> WORK REQUIRED: Copy out the full listing exactly, omitting any picture it contains.

> EXERCISE DATA:
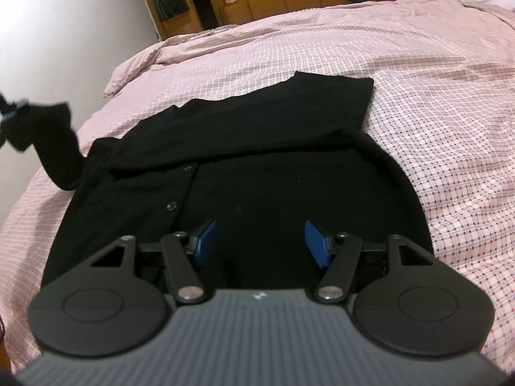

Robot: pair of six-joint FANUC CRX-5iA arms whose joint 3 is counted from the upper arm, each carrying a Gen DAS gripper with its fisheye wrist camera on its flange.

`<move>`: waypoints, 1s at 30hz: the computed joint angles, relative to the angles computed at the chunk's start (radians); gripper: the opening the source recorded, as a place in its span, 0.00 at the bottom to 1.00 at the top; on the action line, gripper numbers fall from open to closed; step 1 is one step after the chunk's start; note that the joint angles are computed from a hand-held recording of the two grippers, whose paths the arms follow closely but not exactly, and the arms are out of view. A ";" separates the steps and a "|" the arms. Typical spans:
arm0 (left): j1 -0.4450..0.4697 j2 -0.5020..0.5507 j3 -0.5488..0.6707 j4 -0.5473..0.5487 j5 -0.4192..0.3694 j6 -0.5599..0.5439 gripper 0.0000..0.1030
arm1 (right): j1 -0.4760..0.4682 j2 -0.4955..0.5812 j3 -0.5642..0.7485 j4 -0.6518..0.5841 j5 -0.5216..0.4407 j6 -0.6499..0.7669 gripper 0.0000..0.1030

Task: Fold small clothes

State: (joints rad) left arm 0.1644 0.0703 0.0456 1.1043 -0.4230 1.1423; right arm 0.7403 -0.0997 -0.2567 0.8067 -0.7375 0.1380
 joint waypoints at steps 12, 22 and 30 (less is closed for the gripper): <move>-0.151 0.118 0.107 -0.199 -0.166 0.112 0.09 | -0.006 -0.032 -0.041 0.033 0.021 -0.059 0.60; -0.109 0.290 0.210 -0.375 -0.364 0.085 0.16 | -0.013 -0.039 -0.051 0.018 0.035 -0.078 0.60; -0.075 0.201 0.236 -0.575 -0.444 0.064 0.69 | -0.022 -0.023 -0.018 -0.017 0.072 -0.024 0.60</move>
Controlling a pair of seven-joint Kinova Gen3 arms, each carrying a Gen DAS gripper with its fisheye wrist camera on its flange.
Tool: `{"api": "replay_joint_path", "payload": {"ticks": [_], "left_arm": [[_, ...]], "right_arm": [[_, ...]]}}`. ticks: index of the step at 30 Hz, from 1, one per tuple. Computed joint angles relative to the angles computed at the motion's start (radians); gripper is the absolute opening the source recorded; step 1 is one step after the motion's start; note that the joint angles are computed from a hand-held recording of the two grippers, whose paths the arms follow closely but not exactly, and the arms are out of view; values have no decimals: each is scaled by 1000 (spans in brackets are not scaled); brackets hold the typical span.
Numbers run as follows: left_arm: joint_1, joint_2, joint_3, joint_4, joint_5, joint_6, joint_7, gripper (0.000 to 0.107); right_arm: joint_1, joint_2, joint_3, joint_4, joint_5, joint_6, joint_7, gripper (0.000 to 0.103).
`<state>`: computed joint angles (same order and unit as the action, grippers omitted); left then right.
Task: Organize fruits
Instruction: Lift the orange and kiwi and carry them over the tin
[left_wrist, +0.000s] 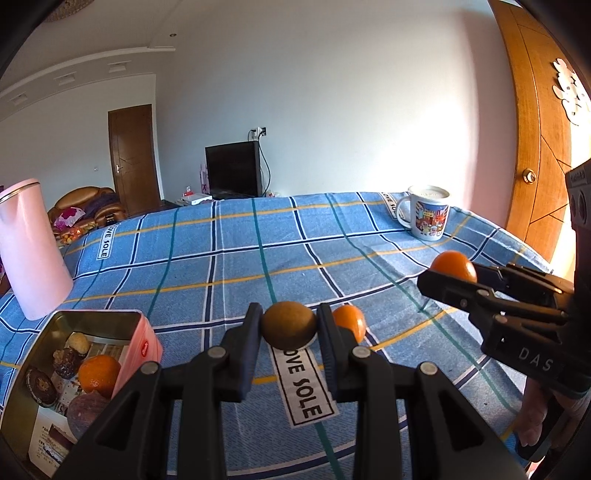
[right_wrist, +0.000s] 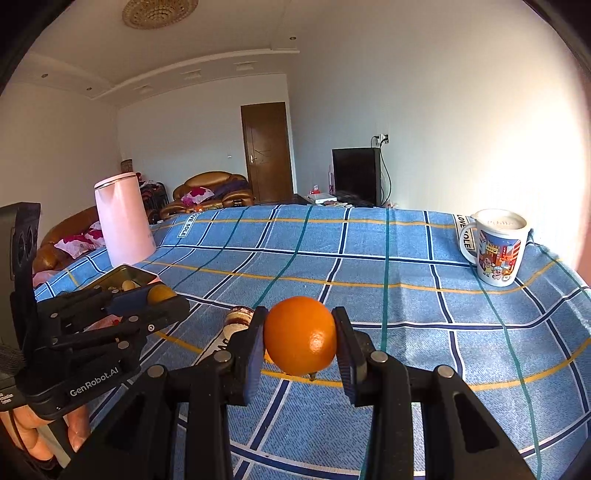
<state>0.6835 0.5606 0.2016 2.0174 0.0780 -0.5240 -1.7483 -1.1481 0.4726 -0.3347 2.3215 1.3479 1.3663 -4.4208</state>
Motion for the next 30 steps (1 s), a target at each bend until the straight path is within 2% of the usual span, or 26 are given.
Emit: {"api": "replay_joint_path", "payload": {"ticks": [25,30], "left_arm": [[18,-9,-8,119,36,-237,-56,31],[-12,-16,0,138,22,-248,-41,31]], "right_arm": [[-90,69,21,-74,-62,151,53,37],[-77,70,24,-96,-29,133,85,37]]}}
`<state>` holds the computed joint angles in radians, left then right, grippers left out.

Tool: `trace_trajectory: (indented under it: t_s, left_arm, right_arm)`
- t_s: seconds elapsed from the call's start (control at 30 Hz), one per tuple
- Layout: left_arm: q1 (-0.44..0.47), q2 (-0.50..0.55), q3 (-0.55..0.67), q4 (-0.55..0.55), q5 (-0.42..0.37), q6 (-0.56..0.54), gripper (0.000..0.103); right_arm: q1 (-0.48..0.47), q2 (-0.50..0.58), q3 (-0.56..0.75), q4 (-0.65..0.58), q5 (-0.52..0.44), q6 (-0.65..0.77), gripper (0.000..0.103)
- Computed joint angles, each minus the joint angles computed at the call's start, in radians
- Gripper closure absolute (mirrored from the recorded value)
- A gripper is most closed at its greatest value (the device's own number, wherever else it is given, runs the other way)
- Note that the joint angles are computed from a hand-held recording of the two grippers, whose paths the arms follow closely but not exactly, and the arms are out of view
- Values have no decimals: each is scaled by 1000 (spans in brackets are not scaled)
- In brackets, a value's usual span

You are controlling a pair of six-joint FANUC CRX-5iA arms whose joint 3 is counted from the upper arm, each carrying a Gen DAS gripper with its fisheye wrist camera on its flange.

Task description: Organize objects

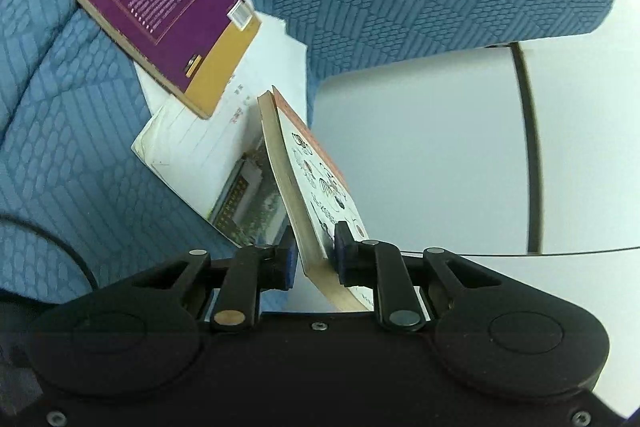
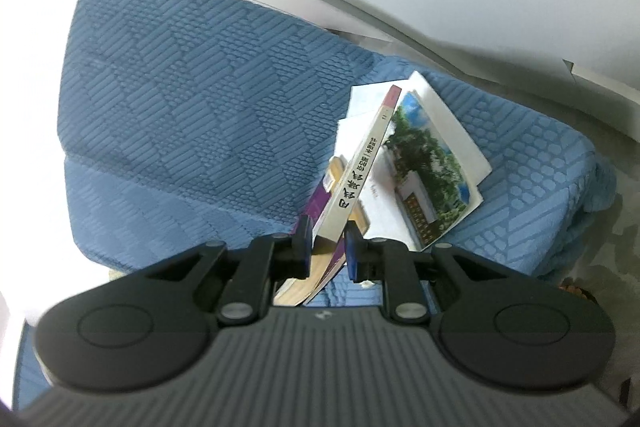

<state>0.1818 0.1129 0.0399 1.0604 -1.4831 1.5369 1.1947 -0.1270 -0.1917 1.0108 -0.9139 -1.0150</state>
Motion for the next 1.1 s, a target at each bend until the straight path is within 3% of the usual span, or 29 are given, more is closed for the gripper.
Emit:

> EXERCISE RESPONSE:
Robot: pair of six-joint FANUC CRX-5iA arms whose joint 3 is counted from the upper arm, each carrying a Gen DAS gripper with its fisheye wrist camera on its flange.

`<move>`: waypoints, 1s at 30hz: the computed joint angles, relative to the angles computed at the chunk's start (radians); gripper: the opening the source recorded, as a place in its span, 0.00 at the bottom to 1.00 at the top; on the action line, gripper numbers fall from open to closed; step 1 is one step after the chunk's start; note that the joint angles are computed from a hand-held recording of the two grippers, whose paths the arms follow closely but not exactly, and the arms are out of view. A ";" separates the steps and a "|" the arms. Typical spans:
arm0 (left): j1 -0.4450..0.4697 j2 -0.5020..0.5507 j3 -0.5488..0.6707 j4 -0.5473..0.5487 j5 -0.4192..0.3694 j6 -0.5599..0.5439 gripper 0.0000..0.1030
arm1 (right): j1 -0.4760..0.4682 j2 -0.4955..0.5812 j3 -0.5642..0.7485 j4 -0.6518..0.5841 j5 -0.5216..0.4407 j6 -0.6499..0.7669 gripper 0.0000..0.1030

Task: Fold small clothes

State: (joints rad) left arm 0.1644 0.0703 0.0456 1.1043 -0.4230 1.1423; right arm 0.7403 -0.0997 -0.2567 0.8067 -0.7375 0.1380
 joint waypoints at steps 12, 22 and 30 (less is closed for the gripper): <move>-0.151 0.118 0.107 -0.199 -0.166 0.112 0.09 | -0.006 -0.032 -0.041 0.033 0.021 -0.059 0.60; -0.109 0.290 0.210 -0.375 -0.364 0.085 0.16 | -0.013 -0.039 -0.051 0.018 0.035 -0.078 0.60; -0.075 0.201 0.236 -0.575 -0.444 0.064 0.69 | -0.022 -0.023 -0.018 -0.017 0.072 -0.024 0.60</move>
Controlling a pair of seven-joint Kinova Gen3 arms, each carrying a Gen DAS gripper with its fisheye wrist camera on its flange.
Tool: `{"api": "replay_joint_path", "payload": {"ticks": [_], "left_arm": [[_, ...]], "right_arm": [[_, ...]]}}`. ticks: index of the step at 30 Hz, from 1, one per tuple. Computed joint angles relative to the angles computed at the motion's start (radians); gripper is the absolute opening the source recorded; step 1 is one step after the motion's start; note that the joint angles are computed from a hand-held recording of the two grippers, whose paths the arms follow closely but not exactly, and the arms are out of view; values have no decimals: each is scaled by 1000 (spans in brackets are not scaled); brackets hold the typical span.
Numbers run as follows: left_arm: joint_1, joint_2, joint_3, joint_4, joint_5, joint_6, joint_7, gripper (0.000 to 0.107); right_arm: joint_1, joint_2, joint_3, joint_4, joint_5, joint_6, joint_7, gripper (0.000 to 0.103).
`<state>`: computed joint angles (same order and unit as the action, grippers omitted); left then right.
Task: Organize fruits
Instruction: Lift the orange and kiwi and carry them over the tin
[left_wrist, +0.000s] 
[right_wrist, +0.000s] 
<state>0.6835 0.5606 0.2016 2.0174 0.0780 -0.5240 -1.7483 -1.1481 0.4726 -0.3347 2.3215 1.3479 1.3663 -4.4208</state>
Motion for the next 30 steps (1 s), a target at each bend until the straight path is within 2% of the usual span, or 26 are given.
Emit: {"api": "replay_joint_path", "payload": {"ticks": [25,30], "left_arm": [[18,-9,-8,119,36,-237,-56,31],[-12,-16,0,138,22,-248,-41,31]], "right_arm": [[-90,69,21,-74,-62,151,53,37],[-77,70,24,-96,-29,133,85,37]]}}
`<state>` holds the computed joint angles in radians, left then right, grippers left out.

Tool: `trace_trajectory: (indented under it: t_s, left_arm, right_arm)`
- t_s: seconds elapsed from the call's start (control at 30 Hz), one per tuple
- Layout: left_arm: q1 (-0.44..0.47), q2 (-0.50..0.55), q3 (-0.55..0.67), q4 (-0.55..0.55), q5 (-0.42..0.37), q6 (-0.56..0.54), gripper (0.000..0.103); right_arm: q1 (-0.48..0.47), q2 (-0.50..0.58), q3 (-0.56..0.75), q4 (-0.65..0.58), q5 (-0.52..0.44), q6 (-0.65..0.77), gripper (0.000..0.103)
- Computed joint angles, each minus the joint angles computed at the call's start, in radians
- Gripper closure absolute (mirrored from the recorded value)
- A gripper is most closed at its greatest value (the device's own number, wherever else it is given, runs the other way)
- Note that the joint angles are computed from a hand-held recording of the two grippers, whose paths the arms follow closely but not exactly, and the arms are out of view
- Values have no decimals: each is scaled by 1000 (spans in brackets are not scaled)
- In brackets, a value's usual span

You are controlling a pair of six-joint FANUC CRX-5iA arms whose joint 3 is counted from the upper arm, each carrying a Gen DAS gripper with its fisheye wrist camera on its flange.

Task description: Organize objects


<state>0.1818 0.1129 0.0399 1.0604 -1.4831 1.5369 1.1947 -0.1270 -0.1917 1.0108 -0.9139 -1.0150</state>
Motion for the next 1.1 s, a target at each bend until the straight path is within 3% of the usual span, or 29 are given, more is closed for the gripper.
Emit:

The work is done, and the output is complete.